Problem description: Images are to be left out; everything else in the listing should be repeated exactly.

The data:
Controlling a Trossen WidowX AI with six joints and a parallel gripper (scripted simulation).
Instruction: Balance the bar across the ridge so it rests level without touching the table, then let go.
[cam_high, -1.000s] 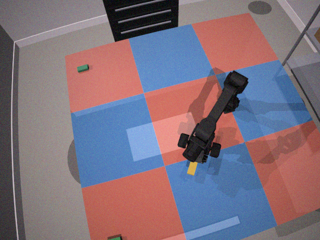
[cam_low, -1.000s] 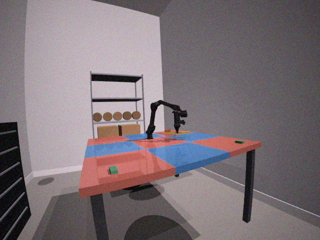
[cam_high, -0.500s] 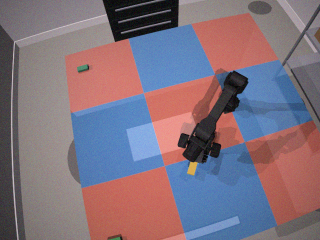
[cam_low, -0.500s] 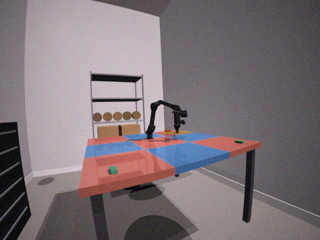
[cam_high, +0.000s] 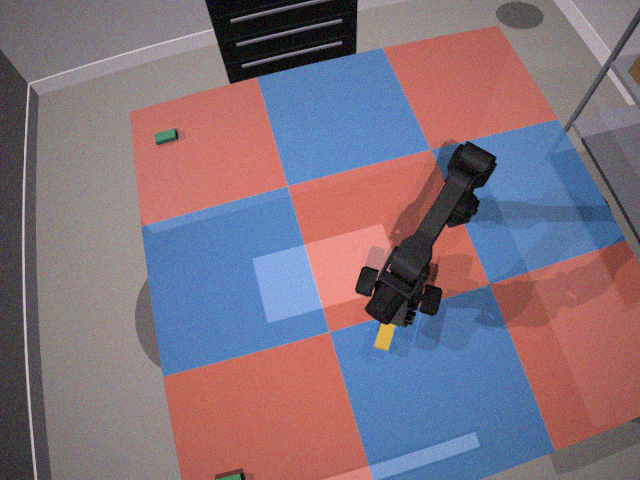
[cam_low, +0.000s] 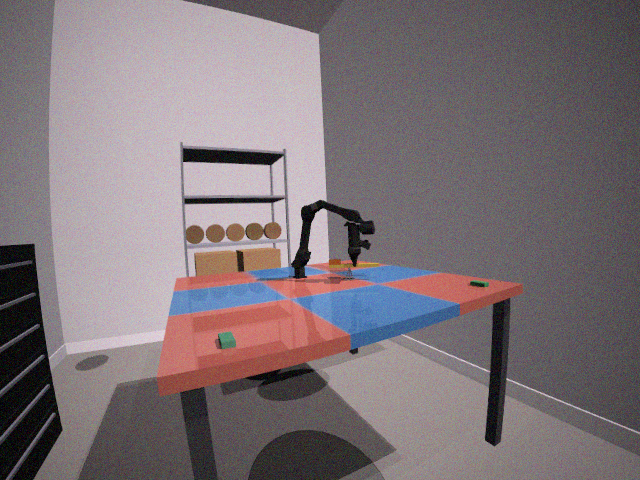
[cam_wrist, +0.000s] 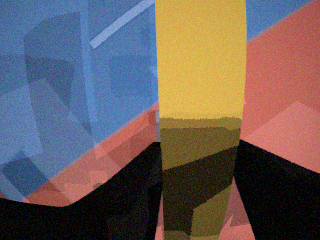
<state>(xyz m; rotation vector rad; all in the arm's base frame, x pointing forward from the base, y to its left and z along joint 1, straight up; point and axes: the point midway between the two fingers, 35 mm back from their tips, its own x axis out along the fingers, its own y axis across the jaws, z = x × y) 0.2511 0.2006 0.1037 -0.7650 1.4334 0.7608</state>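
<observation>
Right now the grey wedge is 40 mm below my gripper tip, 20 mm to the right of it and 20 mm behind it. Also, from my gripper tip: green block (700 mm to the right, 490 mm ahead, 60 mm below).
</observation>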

Answer box:
Controlling a Trossen WidowX AI with six joints and a parallel gripper (scripted simulation).
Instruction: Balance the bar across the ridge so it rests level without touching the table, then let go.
[cam_high, -1.000s] 
[cam_low, -1.000s] 
[cam_high, -0.500s] 
[cam_low, -0.500s] 
[cam_high, +0.000s] 
[cam_low, +0.000s] 
[cam_wrist, +0.000s] 
<state>(xyz m; rotation vector rad; all in the arm's base frame, x pointing forward from the base, y to its left and z along joint 1, straight up; point and axes: the point midway between the two fingers, 35 mm back from their tips, its own x axis out along the fingers, its own y axis across the jaws, z = x × y) 0.2511 0.2006 0.1037 -0.7650 1.4334 0.7608</state>
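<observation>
Right now the grey wedge is 40 mm below my gripper tip, 20 mm to the right of it and 20 mm behind it. Also, from my gripper tip: green block (700 mm to the right, 490 mm ahead, 60 mm below).
</observation>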

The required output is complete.